** GIVEN RECORDS follows **

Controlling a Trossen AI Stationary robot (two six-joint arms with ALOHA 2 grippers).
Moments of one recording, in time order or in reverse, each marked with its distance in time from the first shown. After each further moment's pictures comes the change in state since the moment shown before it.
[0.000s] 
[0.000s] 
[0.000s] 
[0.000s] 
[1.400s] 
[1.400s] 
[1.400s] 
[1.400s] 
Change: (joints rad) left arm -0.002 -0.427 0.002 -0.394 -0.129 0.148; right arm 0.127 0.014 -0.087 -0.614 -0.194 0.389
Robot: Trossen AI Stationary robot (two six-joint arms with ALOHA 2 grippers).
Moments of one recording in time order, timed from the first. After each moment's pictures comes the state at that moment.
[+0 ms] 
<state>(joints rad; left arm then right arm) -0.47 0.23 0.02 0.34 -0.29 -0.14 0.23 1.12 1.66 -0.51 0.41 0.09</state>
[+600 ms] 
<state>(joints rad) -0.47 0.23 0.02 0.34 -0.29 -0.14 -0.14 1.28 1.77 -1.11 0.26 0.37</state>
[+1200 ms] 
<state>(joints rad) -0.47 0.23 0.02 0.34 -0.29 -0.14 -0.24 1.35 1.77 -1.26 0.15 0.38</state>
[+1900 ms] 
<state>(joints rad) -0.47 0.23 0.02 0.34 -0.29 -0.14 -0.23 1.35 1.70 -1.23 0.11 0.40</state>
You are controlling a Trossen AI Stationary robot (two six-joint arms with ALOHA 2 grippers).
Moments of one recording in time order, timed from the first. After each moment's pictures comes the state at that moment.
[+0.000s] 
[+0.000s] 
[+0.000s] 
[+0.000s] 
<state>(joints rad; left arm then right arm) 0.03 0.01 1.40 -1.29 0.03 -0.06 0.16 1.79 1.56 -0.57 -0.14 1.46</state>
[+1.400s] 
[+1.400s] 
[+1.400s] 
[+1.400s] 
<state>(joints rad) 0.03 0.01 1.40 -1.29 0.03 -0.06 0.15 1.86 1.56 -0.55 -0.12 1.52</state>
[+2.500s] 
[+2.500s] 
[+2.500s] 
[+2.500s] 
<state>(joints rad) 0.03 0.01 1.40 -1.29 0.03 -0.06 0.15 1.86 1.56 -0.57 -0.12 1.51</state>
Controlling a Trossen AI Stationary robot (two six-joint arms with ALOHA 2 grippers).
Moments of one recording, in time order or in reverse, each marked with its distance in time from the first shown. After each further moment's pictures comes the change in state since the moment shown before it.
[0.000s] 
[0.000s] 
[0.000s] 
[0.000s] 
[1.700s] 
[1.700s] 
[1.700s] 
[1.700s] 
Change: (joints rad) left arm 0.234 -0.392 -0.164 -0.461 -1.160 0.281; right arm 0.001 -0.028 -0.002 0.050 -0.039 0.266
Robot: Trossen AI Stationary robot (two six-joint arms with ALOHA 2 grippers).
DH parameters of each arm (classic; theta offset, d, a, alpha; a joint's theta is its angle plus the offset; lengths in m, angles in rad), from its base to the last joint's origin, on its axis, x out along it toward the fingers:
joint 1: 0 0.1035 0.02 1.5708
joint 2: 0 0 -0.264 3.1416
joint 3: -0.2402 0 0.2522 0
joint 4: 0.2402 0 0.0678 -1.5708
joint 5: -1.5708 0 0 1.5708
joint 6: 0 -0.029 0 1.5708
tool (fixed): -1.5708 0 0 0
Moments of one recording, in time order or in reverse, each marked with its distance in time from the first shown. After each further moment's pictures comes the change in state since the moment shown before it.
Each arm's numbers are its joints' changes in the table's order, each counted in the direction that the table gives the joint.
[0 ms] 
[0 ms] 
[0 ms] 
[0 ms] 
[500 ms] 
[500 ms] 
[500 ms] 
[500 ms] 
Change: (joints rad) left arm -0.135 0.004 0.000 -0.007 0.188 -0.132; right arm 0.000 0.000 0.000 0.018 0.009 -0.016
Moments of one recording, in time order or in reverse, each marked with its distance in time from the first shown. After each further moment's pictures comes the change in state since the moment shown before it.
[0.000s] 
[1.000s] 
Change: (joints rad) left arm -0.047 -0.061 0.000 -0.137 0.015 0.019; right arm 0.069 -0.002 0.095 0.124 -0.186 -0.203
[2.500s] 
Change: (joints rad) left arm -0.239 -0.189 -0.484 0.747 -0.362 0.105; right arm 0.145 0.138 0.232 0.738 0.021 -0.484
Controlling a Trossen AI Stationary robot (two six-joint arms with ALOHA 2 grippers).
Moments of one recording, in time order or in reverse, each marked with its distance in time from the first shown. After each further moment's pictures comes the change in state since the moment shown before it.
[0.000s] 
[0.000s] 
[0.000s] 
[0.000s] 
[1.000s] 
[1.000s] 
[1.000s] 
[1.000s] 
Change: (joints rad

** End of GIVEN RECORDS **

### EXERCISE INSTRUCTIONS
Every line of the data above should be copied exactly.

### EXERCISE RESULT
Controlling a Trossen AI Stationary robot (two six-joint arms with ALOHA 2 grippers).
Moments of one recording, in time order or in reverse, each marked with its distance in time from the first shown. After each further moment's pictures comes the change in state since the moment shown before it.
[0.000s] 
[0.000s] 
[0.000s] 
[0.000s] 
[1.400s] 
[1.400s] 
[1.400s] 
[1.400s] 
Change: (joints rad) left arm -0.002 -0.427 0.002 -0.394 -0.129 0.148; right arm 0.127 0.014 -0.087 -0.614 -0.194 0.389
Robot: Trossen AI Stationary robot (two six-joint arms with ALOHA 2 grippers).
Moments of one recording in time order, timed from the first. After each moment's pictures comes the state at that moment.
[+0 ms] 
<state>(joints rad; left arm then right arm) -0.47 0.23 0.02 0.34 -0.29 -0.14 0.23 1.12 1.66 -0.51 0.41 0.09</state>
[+600 ms] 
<state>(joints rad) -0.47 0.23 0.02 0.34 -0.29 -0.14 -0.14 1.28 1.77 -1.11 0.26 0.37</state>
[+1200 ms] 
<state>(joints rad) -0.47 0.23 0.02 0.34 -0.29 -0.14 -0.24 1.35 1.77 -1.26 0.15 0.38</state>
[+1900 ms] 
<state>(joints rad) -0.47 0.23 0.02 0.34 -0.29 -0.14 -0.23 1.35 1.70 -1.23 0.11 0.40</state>
You are controlling a Trossen AI Stationary robot (two six-joint arms with ALOHA 2 grippers).
Moments of one recording in time order, timed from the first. After each moment's pictures comes the state at that moment.
[+0.000s] 
[+0.000s] 
[+0.000s] 
[+0.000s] 
<state>(joints rad; left arm then right arm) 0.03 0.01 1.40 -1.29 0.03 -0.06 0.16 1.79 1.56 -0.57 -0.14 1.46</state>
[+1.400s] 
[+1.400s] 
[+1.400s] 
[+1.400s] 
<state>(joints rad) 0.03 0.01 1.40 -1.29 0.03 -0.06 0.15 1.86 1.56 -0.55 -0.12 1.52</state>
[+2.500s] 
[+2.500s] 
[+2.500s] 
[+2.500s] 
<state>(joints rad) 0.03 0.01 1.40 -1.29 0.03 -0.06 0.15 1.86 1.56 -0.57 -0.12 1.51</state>
Controlling a Trossen AI Stationary robot (two six-joint arms with ALOHA 2 grippers).
Moments of one recording, in time order or in reverse, each marked with its distance in time from the first shown. After each further moment's pictures comes the change in state since the moment shown before it.
[0.000s] 
[0.000s] 
[0.000s] 
[0.000s] 
[1.700s] 
[1.700s] 
[1.700s] 
[1.700s] 
Change: (joints rad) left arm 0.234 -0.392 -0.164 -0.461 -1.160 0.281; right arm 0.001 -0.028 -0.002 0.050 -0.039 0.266
Robot: Trossen AI Stationary robot (two six-joint arms with ALOHA 2 grippers).
DH parameters of each arm (classic; theta offset, d, a, alpha; a joint's theta is its angle plus the offset; lengths in m, angles in rad), from its base to the last joint's origin, on its axis, x out along it toward the fingers:
joint 1: 0 0.1035 0.02 1.5708
joint 2: 0 0 -0.264 3.1416
joint 3: -0.2402 0 0.2522 0
joint 4: 0.2402 0 0.0678 -1.5708
joint 5: -1.5708 0 0 1.5708
joint 6: 0 -0.029 0 1.5708
tool (fixed): -1.5708 0 0 0
Moments of one recording, in time order or in reverse, each marked with its distance in time from the first shown. After each further moment's pictures comes the change in state since the moment shown before it.
Each arm's numbers are its joints' changes in the table's order, each counted in the direction that the table gives the joint.
[0 ms] 
[0 ms] 
[0 ms] 
[0 ms] 
[500 ms] 
[500 ms] 
[500 ms] 
[500 ms] 
Change: (joints rad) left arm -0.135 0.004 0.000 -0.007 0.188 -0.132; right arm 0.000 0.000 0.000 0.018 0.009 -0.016
Moments of one recording, in time order or in reverse, each marked with its distance in time from the first shown. After each further moment's pictures comes the change in state since the moment shown before it.
[0.000s] 
[1.000s] 
Change: (joints rad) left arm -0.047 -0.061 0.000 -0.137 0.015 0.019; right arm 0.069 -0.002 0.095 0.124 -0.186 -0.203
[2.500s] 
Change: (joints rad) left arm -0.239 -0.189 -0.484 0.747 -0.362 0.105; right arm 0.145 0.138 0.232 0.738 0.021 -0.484
Controlling a Trossen AI Stationary robot (two six-joint arms with ALOHA 2 grippers).
Moments of one recording, in time order or in reverse, each marked with its distance in time from the first shown. After each further moment's pictures comes the change in state since the moment shown before it.
[0.000s] 
[0.000s] 
[0.000s] 
[0.000s] 
[1.000s] 
[1.000s] 
[1.000s] 
[1.000s] 
Change: (joints rad

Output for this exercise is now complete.